Parents commonly admitted to participating in the annual lottery run by the school system. Based on available seats and where a family lives, the lottery is designed to distribute children among schools in an equitable manner.

However, parents admitted that they would enter their kids each year in the hopes that they would be chosen for the program they most desired. They even reported trying to game the system, which is what it’s designed to stop, by setting up a mailing address near the school they wanted.

“This shows there is competition between children for spots in schools. This is different than competition between schools for children. Competition for spots undermines improvements and equality for schools,” Mann said. “Families showed that with all the ways they compete. It’s a lottery system that is supposed to be fair and ‘ungameable.’ But they still found ways to try to get the schools they viewed as prestigious.”

Parents also routinely mentioned the importance of “playing the long game.” If parents weren’t successful the first time, they would try again the following year in the hopes of enrolling their youngster in a superior elementary school, which would then prepare them for middle school.

Public and charter schools are included in the lottery method, and children who did not obtain the school they preferred also claimed that switching schools was simpler in transitional stages like pre-K/kindergarten, fifth, and ninth grades.

Others claimed to be willing to leave the city to avoid attending schools they disliked or to send their kids to private schools in addition to gaming the system.

“Exit is the default, and disloyalty is the norm,” Mann and Rogers wrote about the findings that showed parents rarely used their voice in an attempt to improve schools and preferred leaving schools or the system.

The strategies and choices of parents in the study are important to consider, as “the long game remains separate and unequal,” the authors wrote. Census data shows that in 1954, D.C. public schools enrolled 57% Black/minority and 43% white students with complete segregation.
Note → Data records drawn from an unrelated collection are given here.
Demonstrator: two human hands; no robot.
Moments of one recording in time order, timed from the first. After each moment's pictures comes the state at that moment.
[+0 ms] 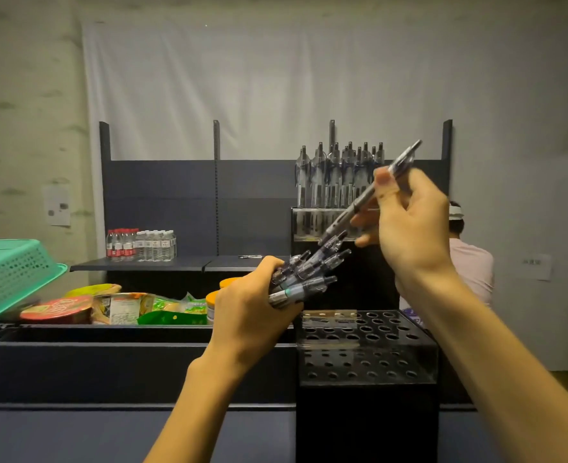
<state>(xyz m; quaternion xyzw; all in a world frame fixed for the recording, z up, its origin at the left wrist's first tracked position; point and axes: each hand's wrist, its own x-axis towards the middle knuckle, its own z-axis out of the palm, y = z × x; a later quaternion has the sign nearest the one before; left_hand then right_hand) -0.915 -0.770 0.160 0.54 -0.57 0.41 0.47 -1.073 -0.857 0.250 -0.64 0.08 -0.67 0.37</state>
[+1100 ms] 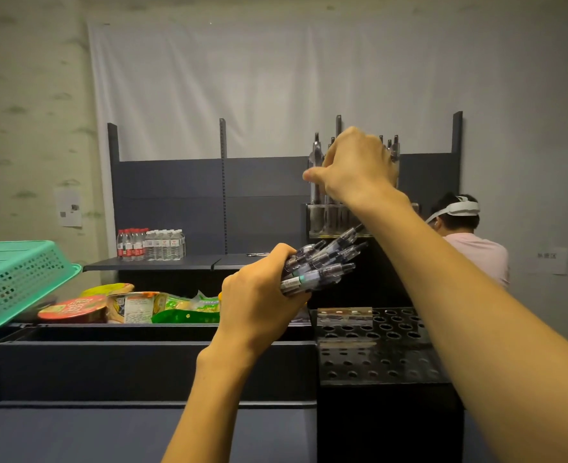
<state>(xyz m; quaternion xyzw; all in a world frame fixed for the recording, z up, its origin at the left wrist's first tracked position) -0.909 -0.764 0.172 0.56 -0.56 0.43 0.44 -1.007 -0.862 0.317 -0.80 0.30 -0.52 0.03</state>
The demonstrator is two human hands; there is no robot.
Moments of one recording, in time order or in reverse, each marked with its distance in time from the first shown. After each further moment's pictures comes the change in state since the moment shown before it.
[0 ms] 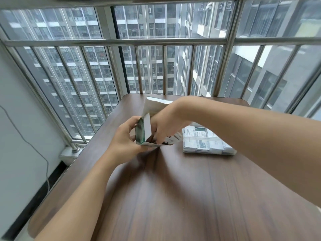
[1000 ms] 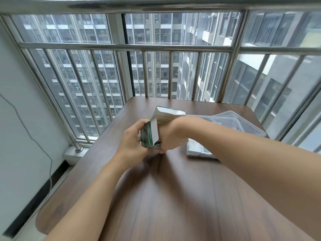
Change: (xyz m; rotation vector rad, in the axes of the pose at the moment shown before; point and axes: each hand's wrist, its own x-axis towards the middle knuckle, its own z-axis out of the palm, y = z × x) left_hand -0.006 0.006 0.006 0.072 0.070 0.040; right_hand -0.005 -0.015 0.016 -0.474 0.205 -0.089
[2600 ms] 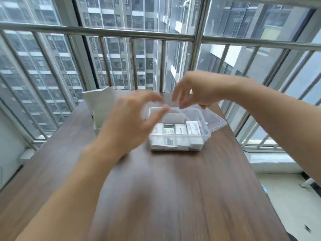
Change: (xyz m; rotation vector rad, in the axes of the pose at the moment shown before) left_hand 0.025 0.113 0.062 0.445 0.029 0.419; right_hand -0.104 0.146 0.008 0.326 0.310 0.329
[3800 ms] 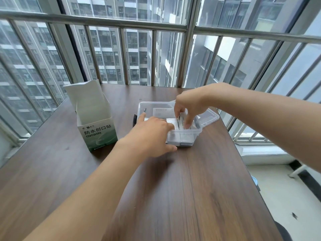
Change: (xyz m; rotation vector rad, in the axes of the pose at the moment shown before) left_hand 0.002 -0.001 0.086 0.416 -0.844 -0.036; right_hand 0.033 0.042 0.047 -0.373 -0.394 0.044
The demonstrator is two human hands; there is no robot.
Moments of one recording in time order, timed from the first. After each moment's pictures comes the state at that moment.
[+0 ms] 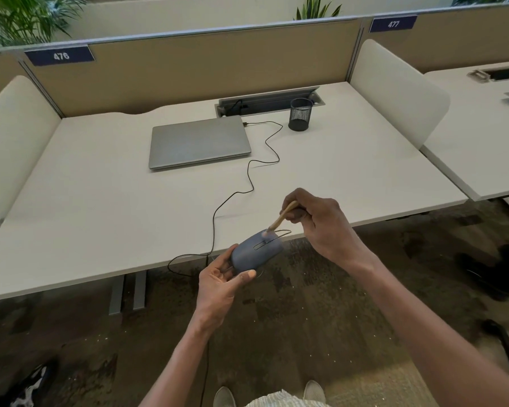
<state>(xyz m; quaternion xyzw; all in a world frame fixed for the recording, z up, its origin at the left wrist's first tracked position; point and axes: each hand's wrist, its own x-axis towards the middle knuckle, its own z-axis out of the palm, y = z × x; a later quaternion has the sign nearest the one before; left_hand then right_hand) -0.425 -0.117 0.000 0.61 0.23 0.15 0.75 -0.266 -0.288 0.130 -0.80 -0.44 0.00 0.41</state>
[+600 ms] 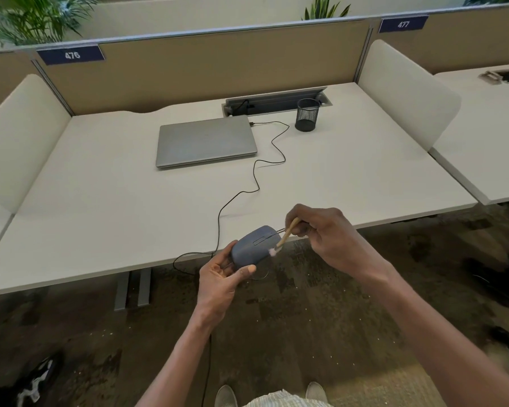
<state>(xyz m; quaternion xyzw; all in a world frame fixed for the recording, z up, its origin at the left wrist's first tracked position) -0.425 -0.113 0.008 0.60 0.23 0.18 0.74 -0.274 -0.298 0.132 -0.79 -0.49 0.05 0.37</state>
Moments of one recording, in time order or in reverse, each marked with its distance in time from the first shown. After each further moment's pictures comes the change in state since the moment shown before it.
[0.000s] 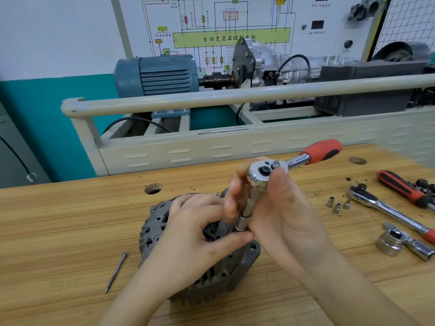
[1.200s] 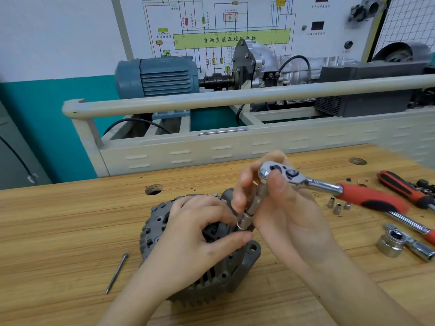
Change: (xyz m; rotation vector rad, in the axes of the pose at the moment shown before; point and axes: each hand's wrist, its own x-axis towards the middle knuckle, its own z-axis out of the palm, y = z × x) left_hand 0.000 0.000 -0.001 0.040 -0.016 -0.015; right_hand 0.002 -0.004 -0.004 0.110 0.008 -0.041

The Brown decision led to white flight on a large scale, and by 1990, the percentages were 96% and 4%, respectively.

Gentrification from 2000 to 2019 shows that trend reversing, but not equally, as the authors cite data that shows white enrollment in D.C. schools was 11.9% in the 2018-19 school year, even though white city population had increased to 39.6% in 2020. Racial segregation is persisting in the city’s schools, the data shows.

The findings should be taken into account in the national discussion of school choice policies because they show that these policies tend to maintain school segregation because wealthy families and those with resources use the systems to their advantage rather than working to improve less prestigious schools.
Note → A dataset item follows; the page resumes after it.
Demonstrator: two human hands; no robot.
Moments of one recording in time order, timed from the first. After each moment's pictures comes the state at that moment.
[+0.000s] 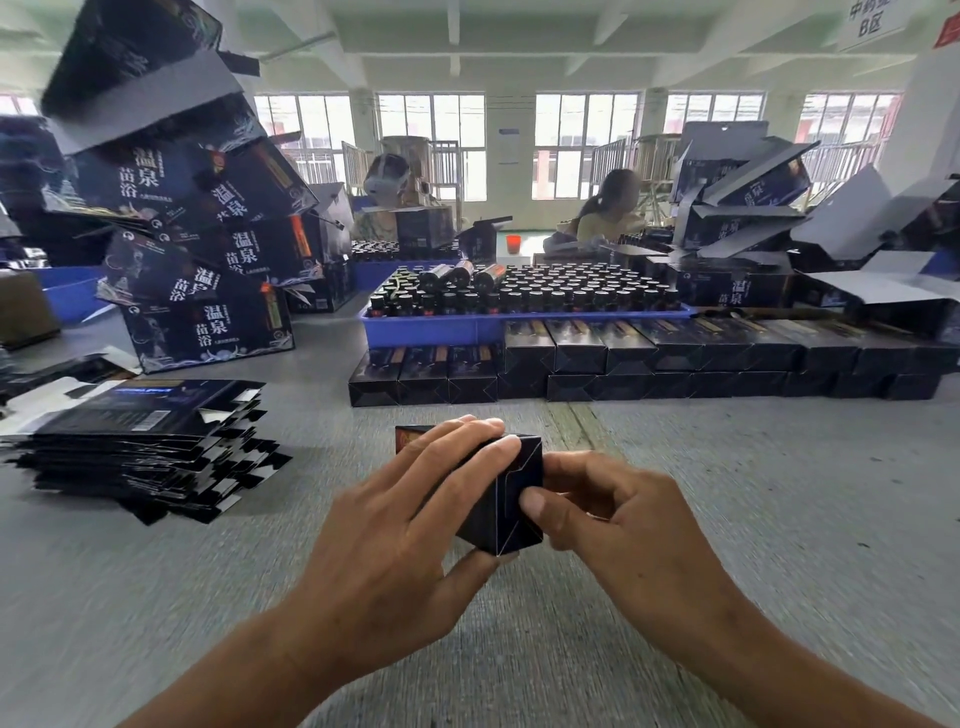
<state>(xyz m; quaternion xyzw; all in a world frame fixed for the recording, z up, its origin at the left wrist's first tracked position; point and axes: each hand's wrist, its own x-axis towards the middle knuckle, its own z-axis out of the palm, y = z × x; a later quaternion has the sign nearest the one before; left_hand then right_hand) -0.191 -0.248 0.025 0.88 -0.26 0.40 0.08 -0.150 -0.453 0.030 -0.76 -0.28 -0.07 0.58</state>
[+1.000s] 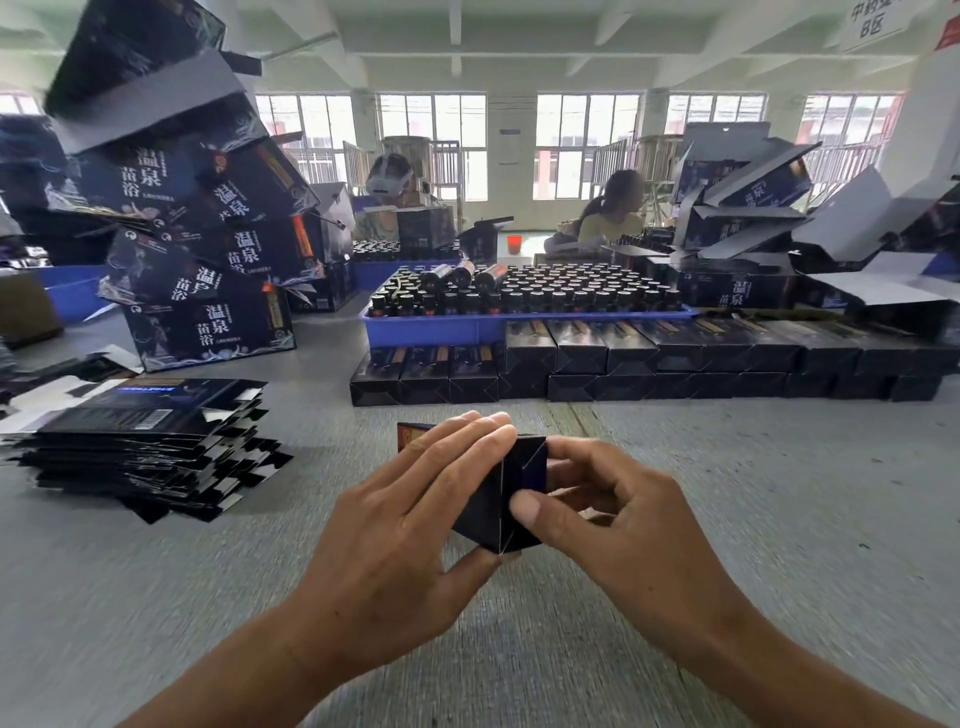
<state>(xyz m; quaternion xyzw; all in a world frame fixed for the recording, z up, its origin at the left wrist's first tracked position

Parents were pushed by the market-based school and housing system to campaign for bettering choice mechanisms rather than bettering the schools themselves, even when they expressed concerns about other children, neighborhoods, and schools.

“If the ideal is a fully integrated school system, it’s barely trending in that direction, and it is not reaching the ideal,” Mann said. “These lessons are important because policymakers across the country are debating similar ideas, and understanding the outcomes of such policies is vital. This can be an early indicator of what to expect with these types of choice policies.”

“People don’t often talk about what happens when parents are competing for spots in schools. Here it resulted in continued segregation, and we were able to get a better understanding of how families made the decisions that led to it.”